> _Assigned task_: Transcribe everything in the listing as written, and let no image into the copy.

* * * * *

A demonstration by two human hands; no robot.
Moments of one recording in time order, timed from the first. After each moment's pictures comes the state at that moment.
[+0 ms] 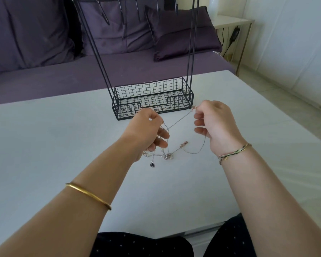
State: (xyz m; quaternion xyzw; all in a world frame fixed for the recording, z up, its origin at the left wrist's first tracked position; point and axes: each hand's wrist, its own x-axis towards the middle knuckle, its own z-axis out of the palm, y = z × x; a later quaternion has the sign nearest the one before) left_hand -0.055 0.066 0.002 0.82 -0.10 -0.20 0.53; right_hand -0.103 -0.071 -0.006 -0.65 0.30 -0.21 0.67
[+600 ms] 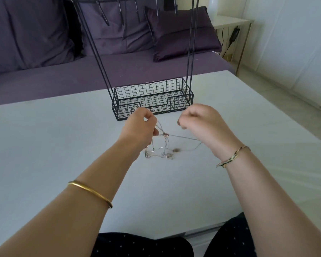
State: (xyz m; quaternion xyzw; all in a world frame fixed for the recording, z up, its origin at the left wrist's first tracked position) left_hand -0.044 0.067 -0.008 0.85 -0.09 -0.13 0.50; right_hand -0.113 -0.064 -0.003 -0.84 0.17 -0.13 0.49
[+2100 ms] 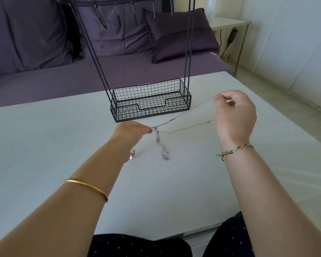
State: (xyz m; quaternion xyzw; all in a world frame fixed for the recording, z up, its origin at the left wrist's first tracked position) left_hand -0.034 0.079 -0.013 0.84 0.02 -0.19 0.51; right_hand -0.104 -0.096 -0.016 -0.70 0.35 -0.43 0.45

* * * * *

> _Response area_:
A demonstration by two human hands; no robot.
Moments of one recording in time order, timed from the first. After each moment's pictures comes the state at that moment.
[+0 ms] 
State: (xyz m; quaternion xyzw; all in a world frame fixed for the recording, z up, its origin at the left wrist's first tracked position; point and axes: each hand's wrist, its own x-axis towards the middle knuckle, its own z-axis out of the palm, y = z × x; a later quaternion has the sign nearest the one before) left_hand -0.055 0.066 0.002 0.82 -0.10 -0.20 0.53; right_hand -0.103 -0.071 -0.006 -0.65 0.30 -0.21 0.67
[+600 ms] 
State: (xyz m; quaternion xyzw; all in a world frame fixed for the recording, z up, its origin at the left wrist's first tracked position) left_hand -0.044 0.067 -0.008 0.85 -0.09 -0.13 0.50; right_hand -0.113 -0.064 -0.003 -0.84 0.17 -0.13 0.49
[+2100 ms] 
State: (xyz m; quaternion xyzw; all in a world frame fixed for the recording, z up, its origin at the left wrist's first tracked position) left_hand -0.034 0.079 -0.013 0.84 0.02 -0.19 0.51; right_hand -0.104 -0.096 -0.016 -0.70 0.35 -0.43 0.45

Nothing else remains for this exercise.